Божественные звуки приближались, становились все громче. Для несчастного страдальца они звучали волшебной музыкой. Вот уже маленькое послушное животное спускается по склону оврага, пощипывая траву и продолжая кричать: «Иа-а, иа-а, иа-а». Увидев мертвую лошадь и раненого короля, осел подошел ближе и с простодушным и трогательным любопытством обнюхал их. Король погладил его. Ослик опустился на колени, как обычно делал, когда его маленькая хозяйка хотела прокатиться верхом. С величайшим трудом, превозмогая боль, взобрался мальчик ему на спину и ухватился за большущие ослиные уши. С криком «иа-а, иа-а, иа-а» осел тронулся в путь и привез короля прямо к хижине, где жила маленькая деревенская девочка. Она уложила короля на свои соломенный тюфячок, напоила его козьим молоком и побежала сообщить замечательную весть какому-нибудь из отрядов, посланных на розыски короля.
Король выздоровел и первым делом провозгласил осла священным и неприкосновенным животным. Затем он распорядился ввести своего спасителя в состав кабинета и сделать его первым министром королевства. И, наконец, он приказал уничтожить все изображения соловья и заменить их портретами и статуями священного осла. В заключение он объявил, что, когда приютившей его девочке исполнится пятнадцать лет, он сделает ее своей женой и королевой. И он сдержал свое слово.

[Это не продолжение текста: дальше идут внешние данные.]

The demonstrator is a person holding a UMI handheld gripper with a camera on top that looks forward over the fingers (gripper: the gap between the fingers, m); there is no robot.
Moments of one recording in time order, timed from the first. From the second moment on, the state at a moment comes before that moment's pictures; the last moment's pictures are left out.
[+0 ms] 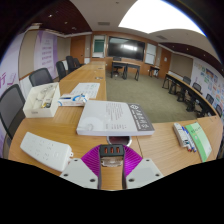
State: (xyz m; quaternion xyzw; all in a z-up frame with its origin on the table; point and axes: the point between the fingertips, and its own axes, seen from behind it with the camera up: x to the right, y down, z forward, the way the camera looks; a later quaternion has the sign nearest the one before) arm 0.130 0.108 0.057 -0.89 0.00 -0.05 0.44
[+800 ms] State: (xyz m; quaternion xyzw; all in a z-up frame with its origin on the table) arm 0.122 -0.027 0.139 -0.87 0.01 -0.05 0.49
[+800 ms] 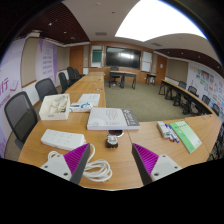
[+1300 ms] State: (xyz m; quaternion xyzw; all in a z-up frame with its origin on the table) arm 0.090 -0.174 0.216 -0.85 0.02 -0.08 0.52
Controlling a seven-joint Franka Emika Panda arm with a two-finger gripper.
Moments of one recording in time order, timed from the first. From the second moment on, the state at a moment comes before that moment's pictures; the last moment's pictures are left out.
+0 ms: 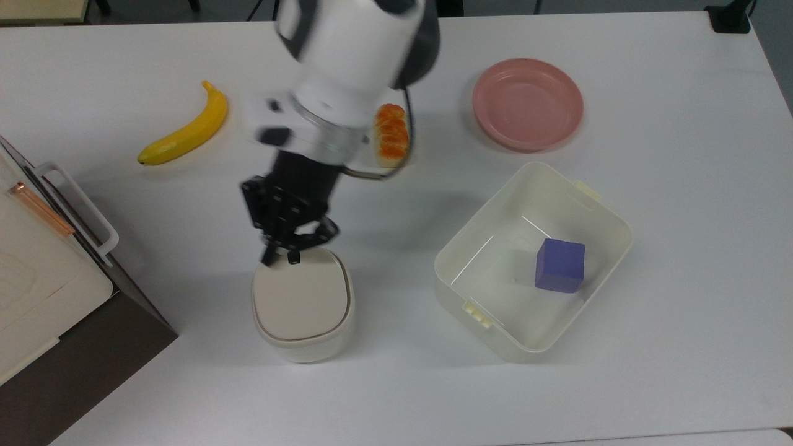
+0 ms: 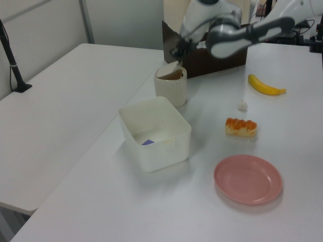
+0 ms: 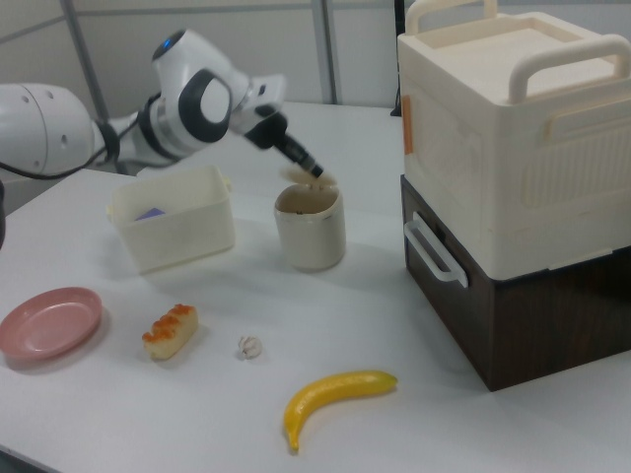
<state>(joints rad) 0.28 0.49 -0.36 -1.44 -0.32 2.42 0.76</state>
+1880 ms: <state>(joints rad) 0.28 0.08 -0.45 -1.51 0.05 1.66 0.01</state>
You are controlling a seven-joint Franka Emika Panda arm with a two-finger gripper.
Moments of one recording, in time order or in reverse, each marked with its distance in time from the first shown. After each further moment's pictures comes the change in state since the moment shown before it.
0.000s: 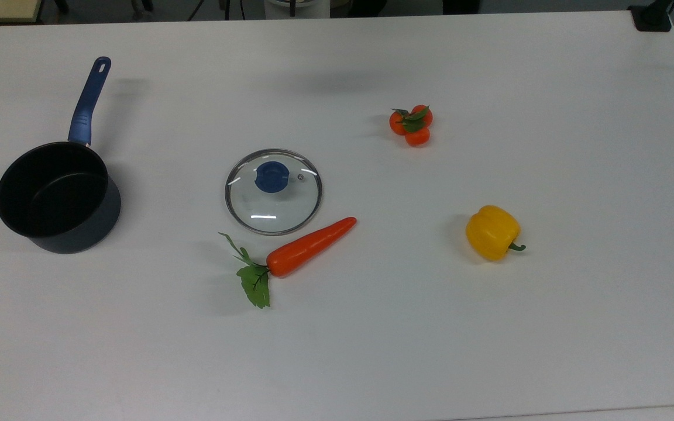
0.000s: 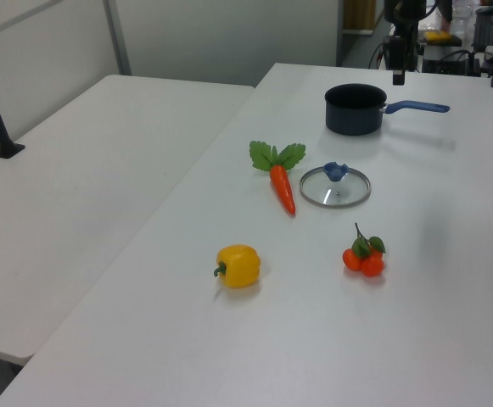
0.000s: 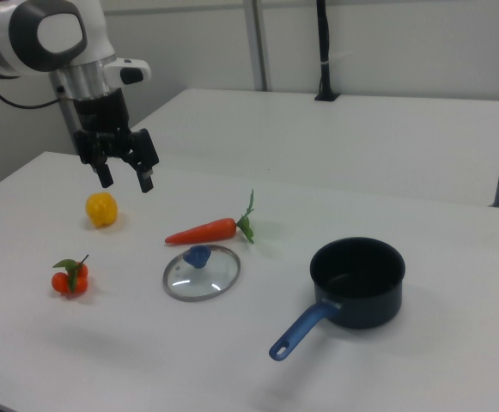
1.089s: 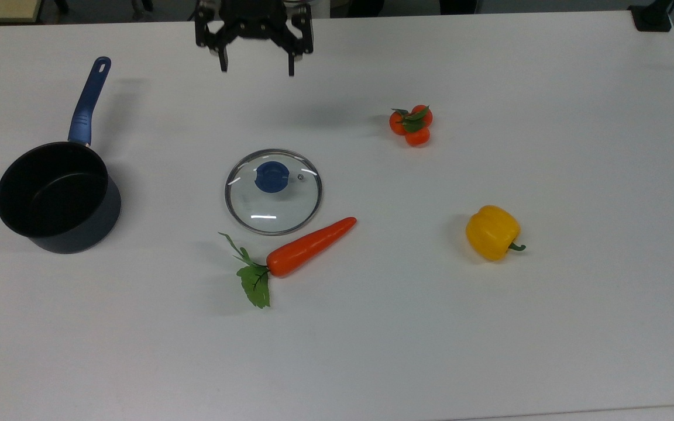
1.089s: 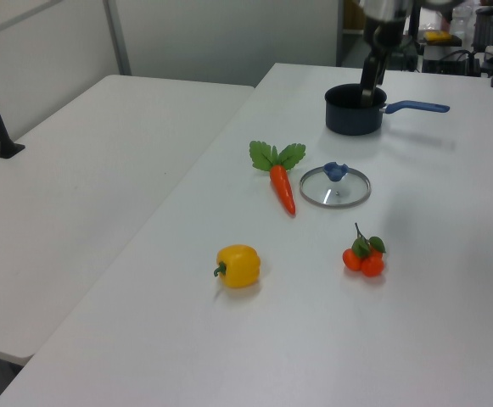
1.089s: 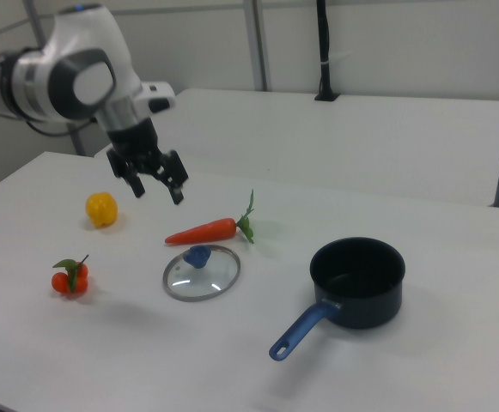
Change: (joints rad) arm -0.026 0.050 -0.001 -0.134 0.036 0.356 -0.019
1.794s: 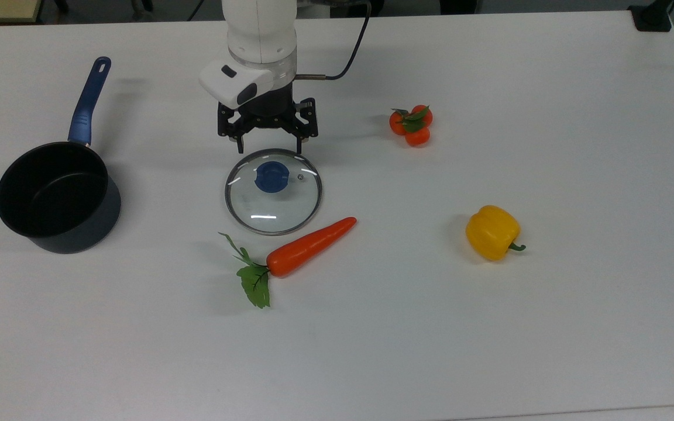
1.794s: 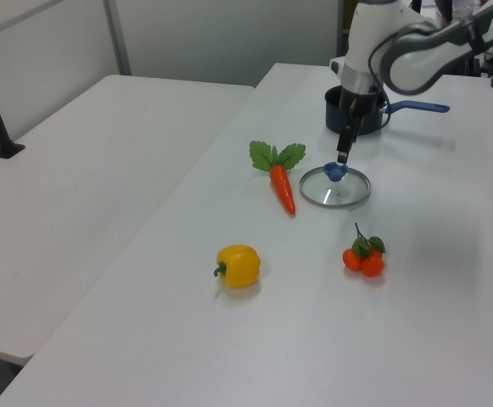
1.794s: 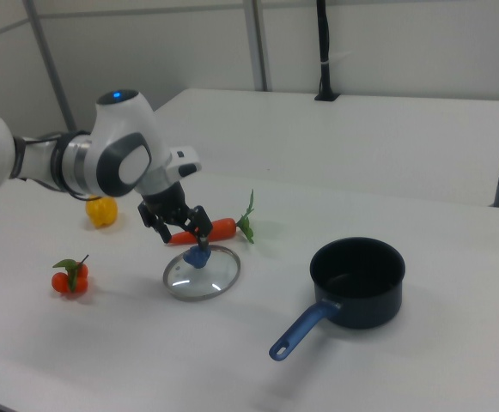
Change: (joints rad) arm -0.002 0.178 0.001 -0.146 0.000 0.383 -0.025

Такова легенда. Она объясняет, почему полустершееся изображение осла украшает все эти ветхие стены и арки. Она объясняет также, почему из столетия в столетие в этом королевстве, да и в большинстве других, кабинет министров по сей день возглавляет осел. И, наконец, она объясняет, почему в этом маленьком королевстве на протяжении многих веков все замечательные поэмы, речи, книги, публичные выступления и все королевские указы начинались с волнующих слов: «Иа-а, иа-а, иа-а!»